IDLIB, Syria — A bombing at a mosque in the Syrian city of Homs during Friday prayers killed at least eight people and wounded 18 others, authorities said, as long-standing sectarian, ethnic and political fault lines continue to destabilize the country, even as large-scale fighting has subsided.
Images released by Syria’s state-run Arab News Agency showed blood on the mosque’s carpets, holes in the walls, shattered windows and fire damage. The Imam Ali ibn Abi Talib Mosque is located in Homs, Syria’s third-largest city, in an area of the Wadi al-Dhahab neighborhood dominated by the Alawite minority.
SANA, citing a security source, said that preliminary investigations indicate that explosive devices were planted inside the mosque. Authorities were searching for the perpetrators, who have not yet been identified, and a security cordon was placed around the building, Syria’s Interior Ministry said in a statement.
A little-known group calling itself Saraya Ansar al-Sunna claimed responsibility for the attack in a statement posted on its Telegram channel. The same group had previously claimed a suicide attack in June in which a gunman opened fire and then detonated an explosive vest inside a Greek Orthodox church in Dweil’a, on the outskirts of Damascus, killing 25 people as worshippers prayed on a Sunday.
The Syrian government blamed the church attack on a cell of the Islamic State group, saying IS had also planned to target a Shiite Muslim shrine. IS did not claim responsibility for the attack. The group follows an extreme interpretation of Sunni Islam and considers Shiites to be infidels.
Syria recently joined the global coalition against IS and has launched a crackdown on IS cells, particularly after an attack on U.S. forces earlier this month that killed two service members and a civilian translator.
PHOTOS: Mosque bombing in Syria leaves 8 dead and 18 wounded
The country has experienced several waves of sectarian clashes since the fall of President Bashar Assad last year.

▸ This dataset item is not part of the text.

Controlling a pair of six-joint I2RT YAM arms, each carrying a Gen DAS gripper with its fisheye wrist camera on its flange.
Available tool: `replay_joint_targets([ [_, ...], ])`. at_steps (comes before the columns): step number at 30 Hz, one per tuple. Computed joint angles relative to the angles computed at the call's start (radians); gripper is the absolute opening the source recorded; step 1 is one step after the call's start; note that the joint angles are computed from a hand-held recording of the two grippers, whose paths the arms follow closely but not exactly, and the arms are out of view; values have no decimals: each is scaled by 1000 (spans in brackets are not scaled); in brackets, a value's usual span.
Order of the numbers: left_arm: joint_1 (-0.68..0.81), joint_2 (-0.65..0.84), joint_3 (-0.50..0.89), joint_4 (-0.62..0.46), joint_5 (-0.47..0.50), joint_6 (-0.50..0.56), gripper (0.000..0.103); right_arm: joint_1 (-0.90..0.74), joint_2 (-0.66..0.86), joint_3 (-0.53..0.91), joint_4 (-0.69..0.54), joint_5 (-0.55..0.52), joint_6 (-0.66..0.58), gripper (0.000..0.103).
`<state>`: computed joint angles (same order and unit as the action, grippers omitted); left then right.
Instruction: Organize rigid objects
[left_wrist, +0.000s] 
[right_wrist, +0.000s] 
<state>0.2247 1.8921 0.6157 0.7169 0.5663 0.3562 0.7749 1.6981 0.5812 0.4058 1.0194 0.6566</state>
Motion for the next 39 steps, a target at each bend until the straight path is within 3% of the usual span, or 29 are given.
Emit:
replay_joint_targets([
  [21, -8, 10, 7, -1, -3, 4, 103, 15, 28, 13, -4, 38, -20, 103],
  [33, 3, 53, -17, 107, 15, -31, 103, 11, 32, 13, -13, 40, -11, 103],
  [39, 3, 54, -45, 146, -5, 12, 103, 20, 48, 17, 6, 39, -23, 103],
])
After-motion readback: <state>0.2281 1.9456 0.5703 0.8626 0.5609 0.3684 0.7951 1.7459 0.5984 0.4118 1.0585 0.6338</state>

Assad, himself an Alawite, fled the country to Russia. Members of his sect have been subjected to crackdowns.
In March, an ambush carried out by Assad’s supporters against security forces triggered days of violence that left hundreds of people dead, most of them Alawites.
In a statement, the Supreme Alawite Islamic Council in Syria and the Diaspora described the attack as “a continuation of the organized extremist terrorism specifically targeting the Alawite community, and increasingly other Syrian groups as well.”
The council held the Syrian government “fully and directly responsible for these crimes,” adding that “these criminal acts will not go unanswered.”
Local officials condemned Friday’s attack, saying it came “within the context of repeated desperate attempts to undermine security and stability and sow chaos among the Syrian people.”
“Syria reiterates its firm stance in combating terrorism in all its forms and manifestations,” the Ministry of Foreign Affairs added in a statement.
“Remnants of the former regime, IS militants and collaborators have converged on a single goal: obstructing the path of the new state by undermining stability, threatening civil peace, and eroding the shared coexistence and common destiny of Syrians throughout history,” the Syrian information minister said in a post on X.
The mosque’s deputy imam – a religious official who helps lead prayers – told Syria’s state-run Al-Ikhbariyah television that worshippers were praying when they “heard a loud explosion that knocked us to the ground. Fire broke out in one corner of the mosque. Those of us who were not wounded rushed to help get the injured out. Within minutes, general security forces and the Red Crescent arrived.”
“The explosion was huge,” he said. “It shattered the mosque’s windows and caused a fire that burned copies of the Holy Quran.”
Neighboring countries, including Saudi Arabia, Jordan and Lebanon, also condemned the attack. In a statement, Lebanese President Joseph Aoun reaffirmed “Lebanon’s support for Syria in its fight against terrorism.”
On Monday, clashes erupted intermittently between Syrian government forces and Kurdish-led fighters of the Syrian Democratic Forces, in mixed neighborhoods in the northern city of Aleppo, forcing temporary closures of schools and public institutions and prompting civilians to shelter indoors. A late-evening ceasefire was then announced by both sides amid ongoing de-escalation efforts.